I am running Kleopatra 3.0.1 on Windows 10. I am trying import a public PGP key and the import result dialog says:
Total number processed: 1
Imported: 0
I tried importing this key into GPA, but got the same result.
What could be the reason for this? How can I resolve this?
Just to start clean I uninstalled Gpg4Win from my computer and removed the %APPDATA%\GnuPG directory with all the keys.
Then I reinstalled Gpg4Win and tried to import the PGP cert in Kleopatra. There were no keys in Kleopatra and I had two options to create a new pair or import a key. Importing the Public PGP key gave me the same result - Imported 0.

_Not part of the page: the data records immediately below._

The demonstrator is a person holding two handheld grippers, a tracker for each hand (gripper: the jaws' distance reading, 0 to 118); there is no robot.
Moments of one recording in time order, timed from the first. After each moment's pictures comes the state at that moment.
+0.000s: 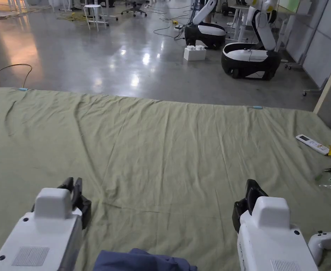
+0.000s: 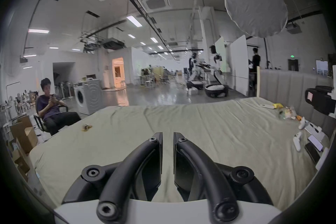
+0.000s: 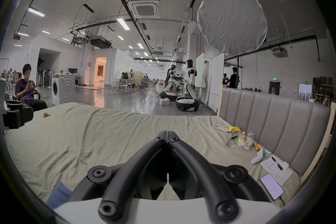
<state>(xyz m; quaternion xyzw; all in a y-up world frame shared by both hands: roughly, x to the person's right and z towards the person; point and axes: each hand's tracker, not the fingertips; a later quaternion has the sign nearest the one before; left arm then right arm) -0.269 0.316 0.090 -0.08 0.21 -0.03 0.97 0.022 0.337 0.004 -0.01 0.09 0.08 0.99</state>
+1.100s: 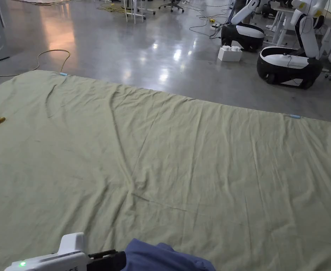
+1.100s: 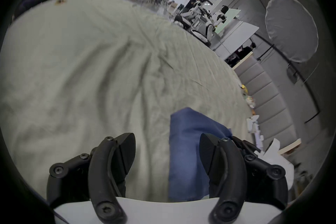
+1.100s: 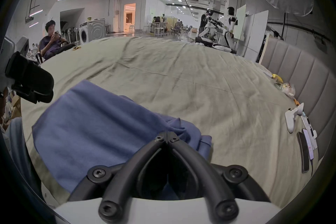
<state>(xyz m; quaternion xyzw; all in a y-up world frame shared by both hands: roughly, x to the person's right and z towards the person) -0.360 0.191 0.110 -0.38 0.00 0.34 0.86 -0.063 0.147 0.043 -0.27 0.23 0.14 0.92</state>
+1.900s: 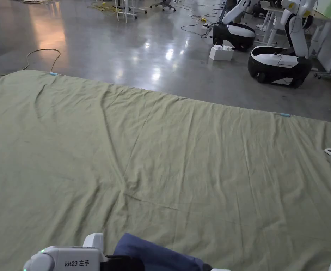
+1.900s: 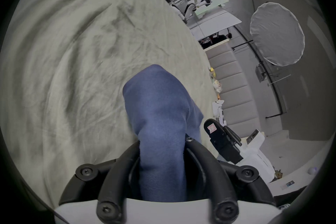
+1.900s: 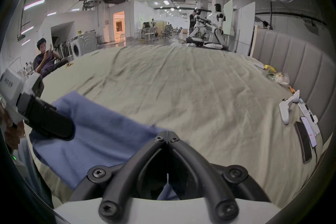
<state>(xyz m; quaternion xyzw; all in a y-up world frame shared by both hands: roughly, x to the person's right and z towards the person) -0.354 0.178 0.077 -0.40 -0.16 0.41 0.81 -0.031 0.185 0.036 -0.26 0.19 0.07 0.94</state>
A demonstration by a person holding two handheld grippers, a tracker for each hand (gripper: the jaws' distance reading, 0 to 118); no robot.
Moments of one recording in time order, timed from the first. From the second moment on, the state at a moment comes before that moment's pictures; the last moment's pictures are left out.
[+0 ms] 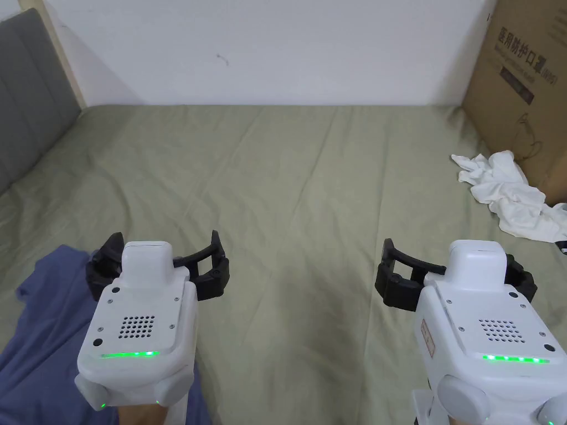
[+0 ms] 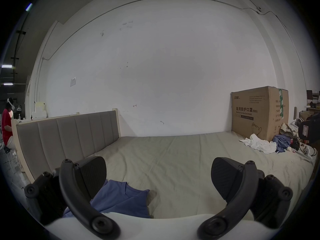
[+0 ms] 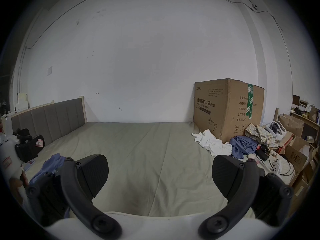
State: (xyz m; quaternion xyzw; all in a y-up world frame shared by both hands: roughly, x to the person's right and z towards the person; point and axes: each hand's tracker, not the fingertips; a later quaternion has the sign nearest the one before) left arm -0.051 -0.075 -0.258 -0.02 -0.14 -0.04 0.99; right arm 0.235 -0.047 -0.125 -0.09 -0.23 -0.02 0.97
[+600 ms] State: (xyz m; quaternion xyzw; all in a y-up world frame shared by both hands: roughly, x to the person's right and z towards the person) left arm -0.049 -0.071 -0.259 -0.02 -0.15 -0.05 0.99; right arm 0.236 -0.043 -0.126 -0.09 -0.23 -0.02 0.97
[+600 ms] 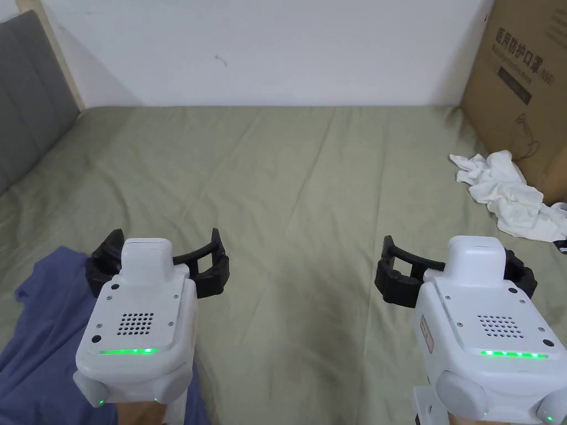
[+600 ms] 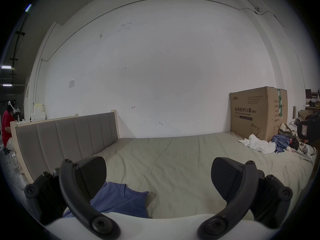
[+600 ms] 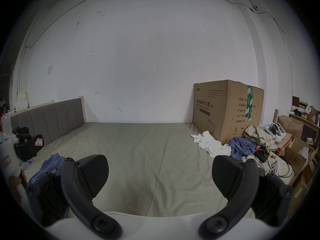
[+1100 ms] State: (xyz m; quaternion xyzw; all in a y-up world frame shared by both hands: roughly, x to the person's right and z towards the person) left arm -0.040 -0.059 -0.256 -0.04 -0.19 -0.02 0.98; right arm 0.235 -0.038 -0.129 -0.10 -0.23 -0.01 0.97
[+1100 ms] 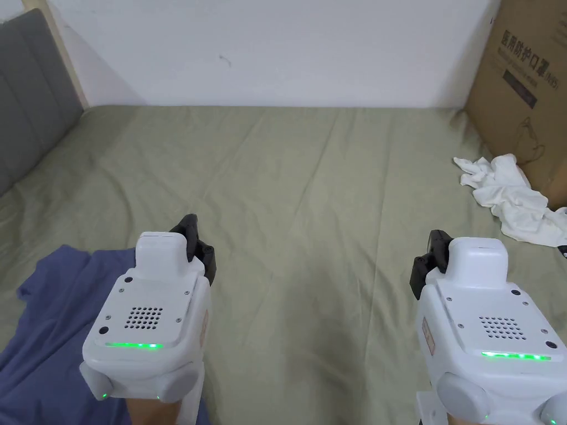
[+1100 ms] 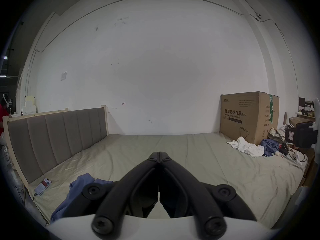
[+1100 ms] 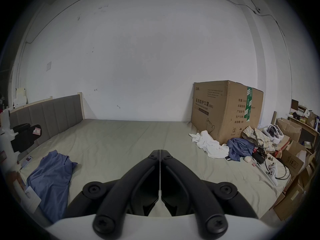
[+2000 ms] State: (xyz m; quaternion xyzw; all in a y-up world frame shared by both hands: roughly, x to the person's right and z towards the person) left arm -0.296 -0.045 -0.220 -0.06 0.11 -0.04 0.99; right arm 0.040 -0.028 -0.241 -0.09 0.05 -0.03 0.99
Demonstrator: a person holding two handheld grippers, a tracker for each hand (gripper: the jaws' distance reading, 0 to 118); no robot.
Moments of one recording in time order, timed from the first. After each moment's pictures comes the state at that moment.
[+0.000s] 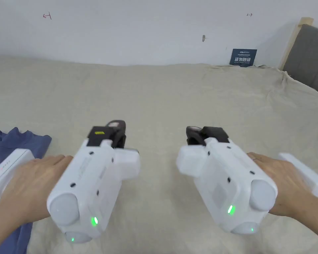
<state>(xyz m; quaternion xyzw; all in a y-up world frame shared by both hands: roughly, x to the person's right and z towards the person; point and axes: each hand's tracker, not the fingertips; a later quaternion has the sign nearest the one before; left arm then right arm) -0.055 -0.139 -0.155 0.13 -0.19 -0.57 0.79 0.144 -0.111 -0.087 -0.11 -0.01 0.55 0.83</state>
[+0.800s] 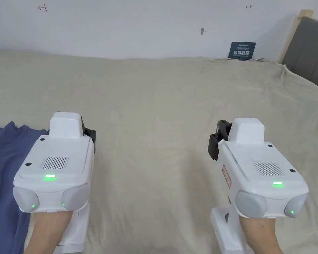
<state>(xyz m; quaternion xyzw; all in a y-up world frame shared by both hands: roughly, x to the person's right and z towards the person) -0.084 -0.126 -0.177 -0.08 -0.10 -0.06 0.99 0.184 -0.114 -0.067 -0.09 -0.17 0.00 0.98</state>
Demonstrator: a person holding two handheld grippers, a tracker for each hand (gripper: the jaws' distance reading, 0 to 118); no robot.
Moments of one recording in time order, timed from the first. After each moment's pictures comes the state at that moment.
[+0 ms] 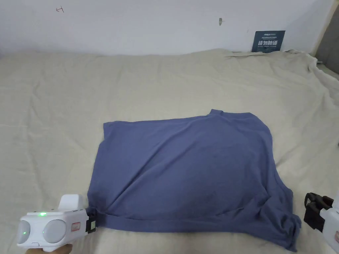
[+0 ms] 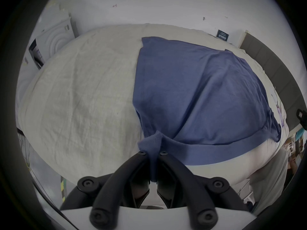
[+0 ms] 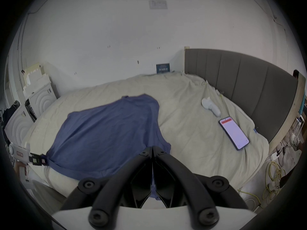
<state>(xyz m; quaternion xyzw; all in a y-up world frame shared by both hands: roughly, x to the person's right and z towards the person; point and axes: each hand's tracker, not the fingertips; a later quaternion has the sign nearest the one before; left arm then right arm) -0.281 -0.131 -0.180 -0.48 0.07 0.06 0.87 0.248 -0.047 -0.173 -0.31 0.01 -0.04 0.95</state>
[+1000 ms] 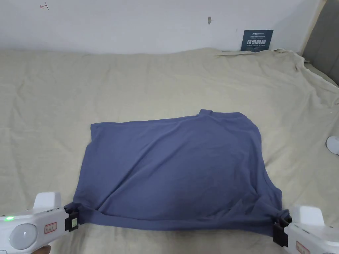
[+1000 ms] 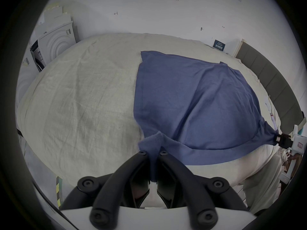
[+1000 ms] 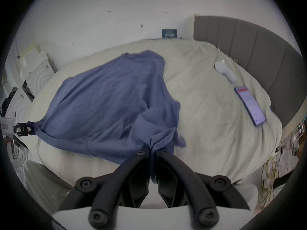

Then I tried importing from the command line with --debug-all option. No key was imported and from the debug output it looks like no bytes were received in the buffer.
At this point I am not sure what I can do to resolve this.
I was beginning to doubt the public key file myself too although it is from a bank. So, to eliminate this possibility, I installed a trial version of the PGP Desktop and was able to import the key in it.
So the key itself must be OK. The type of the key is reported as RSA Legacy. I don’t know if this could be the stumbling block for Kleopatra.
Does this key happen to be one provided by JP Morgan Chase H2H? If so, I am experiencing the same problem importing the key into my gpg keychain. It will not import via Kleopatra or via command line.
Attempts to import via command line provide a bit more clarity in the output messages:
C:\Users\XXXXXXX\Documents\Sync\Work\Keys\PGP\JPMC\Originals>gpg --import jpmch2hpgpprod.asc
gpg: Total number processed: 1
gpg: skipped PGP-2 keys: 1
From what I can tell the problem is that the bank has chosen to use patented PGP-2.x algorithms in the creation of this key and our friends at gpg do not support patented encryption algorithms by design in keeping the spirit of free software.
The article details a way to make gpg support these algorithms, however, I am not sure that gpg4win supports these methods or if they are even valid on a Windows system. If anyone here knows how to help gpg4win support PGP 2.x algorithms that would be super.
I am happy you’re calling. I called too and was told that despite what Kleopatra says the key is fine. I don’t like it at all because it is our procedure to certify all 3rd party public keys by signing them with our own keys and because of this I cannot follow my own best practices.
Note that https://www.gnupg.org/gph/en/pgp2x.html is a historical
document from 1999 and outdated now. See the very bottom. As the patents have expired,
GnuPG comes with RSA and IDEA by default. (Check by running gpg --version on
the command line.)
So calling your bank is a good idea about the security properies of their pubkey…
I am guessing that if I use an older version of Gpg4Win, I might be able to import this key. correct? I just need to get a version before the PGP-2 support was dropped.
Thank you for the input, Bernhard. So far the bank does not seem interested in generating a new key and suggests the following command:
gpg --allow-non-selfsigned-uid --import
This does not work in the gpg4win implementation, however, it does work on a Linux implementation to which I have access. I have imported the key there, signed it with my keys and exported the public key again for import into my Windows keychain. I had hoped that by signing the key with my ultimately trusted key the gpg4win implementation would let it import, but still no bueno.
I’ve passed on to the bank the information provided by you detailing the security concerns surrounding the ancient PGP version they’ve chosen to use. I don’t expect them to change anything until this key expires in two years as they’ve already released it into the wild and I doubt they’ll want to be bothered with retracting it and trying to get all of their customers to grab another new key. We shall see.
If you have GnuPG 2.0 on your GNU/Linux system or an elder 2.1, it may have worked.
I don’t know if there is an easy creative way to re-export the key material with a newer format and use it. You’d probably would need further options like --allow-weak-digest-algos .
Your best options right now is to use GnuPG 1.4 on Windows on the command line.
MD5 really is broken, so you cannot trust signatures.